Nadszedł czas ekspertów, żmudnego ustalania szczegółów, gdyż strategiczne decyzje już zostały podjęte - powiedział dziś na Jasnej Górze przewodniczący Kościelnej Komisji Konkordatowej abp Stanisław Budzik. Przed rozpoczęciem spotkania biskupów diecezjalnych wyjaśnił on, że negocjacje ze stroną rządową wchodzą w nowy etap.
Abp Budzik przypomniał, że z obu stron - kościelnej i państwowej - zostało powiedziane "tak" co do nowego sposobu wsparcia finansowania Kościoła, a teraz czeka je żmudna praca nad ustaleniem szczegółów, dyskusja, jak wprowadzić w życie przepisy w sposób, zapewniający wolność zadecydowania o fragmencie podatku, który państwo dało w tej dziedzinie podatnikom. I realizować tak, aby można było zgodnie z przepisami to wszystko przeprowadzić i sprawiedliwie podzielić.
"Chcę przypomnieć, że jest to maleńki fragment tych środków, których Kościół potrzebuje dla swojego funkcjonowania. Polegamy na ofiarności wiernych. Głównym źródłem rozwiązania problemów finansowych Kościoła to ofiarność wiernych i wierni to wspaniale w Polsce robią, troszczą się o swoje kościoły, bardzo często zabytkowe, wymagające nieustannych remontów, troszczą się o to, aby były możliwości działań apostolskich.
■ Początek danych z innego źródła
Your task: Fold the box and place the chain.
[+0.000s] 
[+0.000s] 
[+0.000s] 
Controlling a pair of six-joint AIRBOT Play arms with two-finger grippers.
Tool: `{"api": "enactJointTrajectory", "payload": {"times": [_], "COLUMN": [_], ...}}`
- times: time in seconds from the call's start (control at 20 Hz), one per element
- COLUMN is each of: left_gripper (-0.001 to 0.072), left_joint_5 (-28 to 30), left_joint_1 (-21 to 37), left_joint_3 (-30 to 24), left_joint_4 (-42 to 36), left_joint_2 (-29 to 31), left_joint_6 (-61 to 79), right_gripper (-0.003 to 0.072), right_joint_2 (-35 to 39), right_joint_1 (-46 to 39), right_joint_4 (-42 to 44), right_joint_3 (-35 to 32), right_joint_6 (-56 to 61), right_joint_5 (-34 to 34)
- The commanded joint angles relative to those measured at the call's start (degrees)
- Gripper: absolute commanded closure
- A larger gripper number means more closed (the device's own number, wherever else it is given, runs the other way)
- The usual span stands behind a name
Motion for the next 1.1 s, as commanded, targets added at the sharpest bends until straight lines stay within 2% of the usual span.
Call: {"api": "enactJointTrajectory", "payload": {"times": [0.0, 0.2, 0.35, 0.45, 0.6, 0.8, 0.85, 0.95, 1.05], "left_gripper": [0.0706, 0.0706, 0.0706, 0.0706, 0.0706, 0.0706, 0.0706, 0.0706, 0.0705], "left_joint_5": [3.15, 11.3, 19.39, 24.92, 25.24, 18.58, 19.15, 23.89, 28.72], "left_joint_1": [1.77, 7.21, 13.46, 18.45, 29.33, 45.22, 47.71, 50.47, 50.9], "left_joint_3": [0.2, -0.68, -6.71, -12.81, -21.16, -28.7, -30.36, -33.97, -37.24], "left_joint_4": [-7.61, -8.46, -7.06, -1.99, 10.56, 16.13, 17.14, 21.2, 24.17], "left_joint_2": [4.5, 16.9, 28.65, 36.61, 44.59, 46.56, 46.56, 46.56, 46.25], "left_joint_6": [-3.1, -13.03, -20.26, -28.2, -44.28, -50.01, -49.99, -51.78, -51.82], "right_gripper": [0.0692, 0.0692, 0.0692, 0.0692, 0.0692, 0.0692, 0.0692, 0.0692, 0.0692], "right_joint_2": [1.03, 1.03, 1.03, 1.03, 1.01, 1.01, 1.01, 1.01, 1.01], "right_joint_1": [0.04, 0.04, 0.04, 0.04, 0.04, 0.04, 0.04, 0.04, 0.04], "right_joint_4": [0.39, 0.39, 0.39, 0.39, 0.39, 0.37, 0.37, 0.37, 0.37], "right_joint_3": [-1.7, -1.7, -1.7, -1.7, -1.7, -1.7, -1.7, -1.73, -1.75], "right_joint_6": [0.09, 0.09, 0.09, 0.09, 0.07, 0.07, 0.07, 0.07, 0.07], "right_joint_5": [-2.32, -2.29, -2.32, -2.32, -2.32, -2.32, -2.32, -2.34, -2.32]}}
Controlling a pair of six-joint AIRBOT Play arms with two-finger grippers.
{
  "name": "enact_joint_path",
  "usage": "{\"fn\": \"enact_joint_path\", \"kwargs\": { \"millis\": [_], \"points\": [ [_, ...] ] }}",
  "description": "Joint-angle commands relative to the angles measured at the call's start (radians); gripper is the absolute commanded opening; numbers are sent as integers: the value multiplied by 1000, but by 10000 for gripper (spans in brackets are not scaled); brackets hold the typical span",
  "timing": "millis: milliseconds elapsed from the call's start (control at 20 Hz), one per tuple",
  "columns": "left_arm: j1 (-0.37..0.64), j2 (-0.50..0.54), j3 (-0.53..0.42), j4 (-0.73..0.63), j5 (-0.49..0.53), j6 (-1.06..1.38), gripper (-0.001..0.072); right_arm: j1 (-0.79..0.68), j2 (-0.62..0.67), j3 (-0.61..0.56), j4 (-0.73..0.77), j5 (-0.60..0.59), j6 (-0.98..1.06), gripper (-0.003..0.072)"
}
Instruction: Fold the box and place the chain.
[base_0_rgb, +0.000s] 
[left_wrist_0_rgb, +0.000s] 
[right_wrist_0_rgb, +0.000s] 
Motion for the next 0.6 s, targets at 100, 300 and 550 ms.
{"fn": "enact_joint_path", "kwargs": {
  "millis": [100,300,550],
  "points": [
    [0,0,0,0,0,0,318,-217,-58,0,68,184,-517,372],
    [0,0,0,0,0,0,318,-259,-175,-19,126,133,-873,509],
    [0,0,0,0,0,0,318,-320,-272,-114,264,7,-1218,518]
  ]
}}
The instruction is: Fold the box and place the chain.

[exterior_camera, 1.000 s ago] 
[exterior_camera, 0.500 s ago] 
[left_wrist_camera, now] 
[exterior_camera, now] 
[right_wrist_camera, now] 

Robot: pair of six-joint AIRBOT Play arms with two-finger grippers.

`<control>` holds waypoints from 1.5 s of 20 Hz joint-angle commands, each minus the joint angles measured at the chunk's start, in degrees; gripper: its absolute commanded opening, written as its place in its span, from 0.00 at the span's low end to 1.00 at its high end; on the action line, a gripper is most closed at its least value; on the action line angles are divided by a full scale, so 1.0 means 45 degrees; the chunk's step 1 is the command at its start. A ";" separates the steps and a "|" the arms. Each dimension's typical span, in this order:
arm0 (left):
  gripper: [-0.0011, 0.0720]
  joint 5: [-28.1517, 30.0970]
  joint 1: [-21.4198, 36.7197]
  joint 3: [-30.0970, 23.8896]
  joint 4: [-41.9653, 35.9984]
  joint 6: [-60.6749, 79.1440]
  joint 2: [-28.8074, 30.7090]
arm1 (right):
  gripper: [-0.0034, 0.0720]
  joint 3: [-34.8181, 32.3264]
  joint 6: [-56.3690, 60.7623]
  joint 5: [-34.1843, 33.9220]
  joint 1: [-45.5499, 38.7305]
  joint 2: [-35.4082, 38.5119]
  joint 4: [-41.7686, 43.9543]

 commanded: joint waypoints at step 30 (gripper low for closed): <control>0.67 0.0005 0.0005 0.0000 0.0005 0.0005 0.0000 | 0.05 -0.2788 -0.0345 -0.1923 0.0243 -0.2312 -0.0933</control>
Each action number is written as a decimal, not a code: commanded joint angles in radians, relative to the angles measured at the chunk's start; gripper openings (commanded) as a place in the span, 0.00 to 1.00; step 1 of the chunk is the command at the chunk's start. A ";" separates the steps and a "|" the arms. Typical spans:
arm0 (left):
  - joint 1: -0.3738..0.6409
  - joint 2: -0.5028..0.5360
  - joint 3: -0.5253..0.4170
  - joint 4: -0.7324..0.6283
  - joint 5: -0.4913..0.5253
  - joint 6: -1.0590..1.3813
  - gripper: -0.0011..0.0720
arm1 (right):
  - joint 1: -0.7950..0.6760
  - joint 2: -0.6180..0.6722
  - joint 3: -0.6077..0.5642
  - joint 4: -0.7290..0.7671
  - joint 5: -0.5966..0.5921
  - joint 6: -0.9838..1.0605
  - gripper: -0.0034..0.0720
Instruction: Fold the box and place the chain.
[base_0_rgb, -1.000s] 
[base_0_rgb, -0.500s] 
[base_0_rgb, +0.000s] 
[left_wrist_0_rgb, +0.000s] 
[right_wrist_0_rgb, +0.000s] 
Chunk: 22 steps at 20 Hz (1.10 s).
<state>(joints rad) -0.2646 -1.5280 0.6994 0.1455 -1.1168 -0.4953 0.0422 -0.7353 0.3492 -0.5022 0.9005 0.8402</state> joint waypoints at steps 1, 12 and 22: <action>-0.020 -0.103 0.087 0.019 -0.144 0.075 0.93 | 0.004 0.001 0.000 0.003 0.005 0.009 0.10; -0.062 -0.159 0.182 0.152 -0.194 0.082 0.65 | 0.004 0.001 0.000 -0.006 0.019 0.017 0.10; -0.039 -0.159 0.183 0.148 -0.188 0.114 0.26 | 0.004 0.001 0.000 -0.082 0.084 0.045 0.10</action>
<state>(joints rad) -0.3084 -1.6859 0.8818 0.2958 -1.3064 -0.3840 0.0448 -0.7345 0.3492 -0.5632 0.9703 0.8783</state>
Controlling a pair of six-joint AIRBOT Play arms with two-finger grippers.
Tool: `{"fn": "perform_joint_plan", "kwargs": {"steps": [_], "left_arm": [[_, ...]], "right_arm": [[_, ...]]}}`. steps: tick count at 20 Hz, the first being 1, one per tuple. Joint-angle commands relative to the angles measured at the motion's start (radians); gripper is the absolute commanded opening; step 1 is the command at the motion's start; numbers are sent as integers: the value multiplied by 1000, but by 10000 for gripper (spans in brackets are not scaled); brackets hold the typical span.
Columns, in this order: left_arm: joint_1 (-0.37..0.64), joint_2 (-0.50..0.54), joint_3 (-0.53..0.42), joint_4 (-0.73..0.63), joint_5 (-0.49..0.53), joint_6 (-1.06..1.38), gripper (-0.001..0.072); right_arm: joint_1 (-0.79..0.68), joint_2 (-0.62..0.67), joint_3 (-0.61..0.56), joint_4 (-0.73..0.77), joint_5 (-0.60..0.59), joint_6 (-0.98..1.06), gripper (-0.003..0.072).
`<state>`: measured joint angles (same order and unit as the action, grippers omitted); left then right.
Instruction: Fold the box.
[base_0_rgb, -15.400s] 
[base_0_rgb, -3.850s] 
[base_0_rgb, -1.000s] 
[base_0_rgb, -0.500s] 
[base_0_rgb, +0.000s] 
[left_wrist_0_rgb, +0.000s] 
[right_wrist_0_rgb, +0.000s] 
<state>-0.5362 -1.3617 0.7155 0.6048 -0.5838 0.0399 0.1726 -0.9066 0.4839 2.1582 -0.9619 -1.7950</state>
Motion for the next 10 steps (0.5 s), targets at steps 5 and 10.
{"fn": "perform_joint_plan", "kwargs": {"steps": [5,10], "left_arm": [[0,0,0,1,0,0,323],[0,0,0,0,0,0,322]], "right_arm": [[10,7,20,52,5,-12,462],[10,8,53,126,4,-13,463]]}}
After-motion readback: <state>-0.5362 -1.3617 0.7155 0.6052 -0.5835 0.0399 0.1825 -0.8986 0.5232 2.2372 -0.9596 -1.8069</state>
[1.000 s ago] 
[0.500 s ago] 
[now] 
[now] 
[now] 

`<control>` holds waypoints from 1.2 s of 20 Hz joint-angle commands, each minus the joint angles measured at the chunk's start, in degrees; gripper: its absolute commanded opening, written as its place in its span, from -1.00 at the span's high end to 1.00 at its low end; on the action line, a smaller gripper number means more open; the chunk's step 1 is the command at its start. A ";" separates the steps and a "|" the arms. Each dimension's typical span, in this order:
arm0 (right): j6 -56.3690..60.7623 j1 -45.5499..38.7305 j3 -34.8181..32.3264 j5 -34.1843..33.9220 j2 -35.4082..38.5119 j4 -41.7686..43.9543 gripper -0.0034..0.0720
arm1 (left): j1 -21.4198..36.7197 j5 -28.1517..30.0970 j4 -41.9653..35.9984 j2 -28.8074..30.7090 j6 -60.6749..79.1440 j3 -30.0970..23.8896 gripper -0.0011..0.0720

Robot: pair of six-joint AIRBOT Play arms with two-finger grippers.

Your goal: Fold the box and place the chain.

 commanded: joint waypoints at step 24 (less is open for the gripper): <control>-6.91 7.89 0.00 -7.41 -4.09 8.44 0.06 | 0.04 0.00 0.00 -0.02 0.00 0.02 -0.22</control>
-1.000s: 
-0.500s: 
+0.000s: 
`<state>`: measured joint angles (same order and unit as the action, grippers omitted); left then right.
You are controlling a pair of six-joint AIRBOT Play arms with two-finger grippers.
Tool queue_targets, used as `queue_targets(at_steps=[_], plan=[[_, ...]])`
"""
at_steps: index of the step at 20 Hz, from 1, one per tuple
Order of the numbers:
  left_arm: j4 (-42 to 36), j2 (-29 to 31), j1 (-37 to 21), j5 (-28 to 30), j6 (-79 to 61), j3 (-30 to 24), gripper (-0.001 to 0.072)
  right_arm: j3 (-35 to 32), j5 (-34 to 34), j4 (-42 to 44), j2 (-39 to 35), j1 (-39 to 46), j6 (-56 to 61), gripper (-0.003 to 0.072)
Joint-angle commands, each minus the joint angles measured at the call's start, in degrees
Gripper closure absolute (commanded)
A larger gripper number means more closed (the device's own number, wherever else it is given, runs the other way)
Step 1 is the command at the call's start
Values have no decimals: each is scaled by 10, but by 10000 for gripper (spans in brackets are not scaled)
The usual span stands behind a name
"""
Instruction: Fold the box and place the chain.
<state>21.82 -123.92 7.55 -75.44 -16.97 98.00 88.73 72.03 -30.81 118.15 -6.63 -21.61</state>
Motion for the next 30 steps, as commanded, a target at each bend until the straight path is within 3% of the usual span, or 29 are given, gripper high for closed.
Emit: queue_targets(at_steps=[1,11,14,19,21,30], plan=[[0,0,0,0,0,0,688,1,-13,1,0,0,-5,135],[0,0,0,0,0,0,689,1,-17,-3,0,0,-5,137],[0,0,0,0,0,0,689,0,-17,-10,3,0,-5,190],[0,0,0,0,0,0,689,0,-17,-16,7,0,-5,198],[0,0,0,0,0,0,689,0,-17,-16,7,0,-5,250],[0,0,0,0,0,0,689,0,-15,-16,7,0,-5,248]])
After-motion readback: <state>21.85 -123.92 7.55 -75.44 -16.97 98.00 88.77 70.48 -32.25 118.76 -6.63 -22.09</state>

Oczywiste jest, że wszystko to ma swój aspekt ekonomiczny i finansowy i to jest fakt" - stwierdził abp Budzik.
Podkreślił, że jest to mały ułamek na funkcjonowanie tysięcy zabytkowych kościołów, które trzeba ustawicznie utrzymywać aby to piękno, które nasi przodkowie wydobyli zachować i uratować dla kultury ważne dzieła, żeby prowadzić akcje charytatywną i edukacyjną. To są ogromne środki w porównaniu z tym, co reprezentuje Fundusz Kościelny. - I dlatego dalej będziemy polegać na ofiarności wiernych i dalej będziemy współpracować z różnymi instytucjami, ponieważ Kościół prowadzi działalność edukacyjną czy charytatywną i robi to na całym świecie z wielkim powodzeniem, skutecznie i oszczędnie organizuje szkoły katolickie czy instytucje opieki nad niepełnosprawnymi, starymi czy dziećmi. Kościół robi to dobrze i będzie robił to też w Polsce.
Reklama
Metropolita lubelski stwierdził też, że Kościół nie musi walczyć o odpis pół procenta, ponieważ nie jest instytucją pożytku publicznego. Ten jeden procent na instytucje pożytku publicznego to co innego i Kościół nie będzie musiał walczyć, ale będzie zabiegał o to, aby katolicy przypomnieli sobie, że jedno z przykazań kościelnych zobowiązuje ich do troski o Kościół. Będzie on też musiał rozliczyć się z tego, powiedzieć, na co te środki poszły, bo dzisiaj ludzie lubią wiedzieć, na co wydają pieniądze. Tak jest w życiu parafialnym - jeżeli ksiądz proboszcz prowadzi jakąś potrzebną inwestycję i robi to bardzo ofiarnie, i mówi dokładnie na co to idzie, to ludzie są ofiarni. - Żyjemy w czasach, w których ta przejrzystość jest potrzebna we wszystkich dziedzinach i chętnie będziemy się z tego rozliczać - podkreślił abp Budzik.
Poinformował też, że w trakcie dzisiejszych obrad biskupi się dowiedzą jakie są wyniki zespołów roboczych, które rozmawiały w tym czasie i być może po dzisiejszym spotkaniu, bo takie są sygnały, będzie kolejne spotkanie u ministra Michała Boniego, na którym strona kościelna będzie mówić o szczegółach. Dziś księża biskupi będą poinformowani jakie były efekty dotychczasowych rozmów ekspertów. - Teraz jest czas na działanie ekspertów, ci, co mieli podjąć decyzję strategiczną już ją podjęli - stwierdził abp Budzik.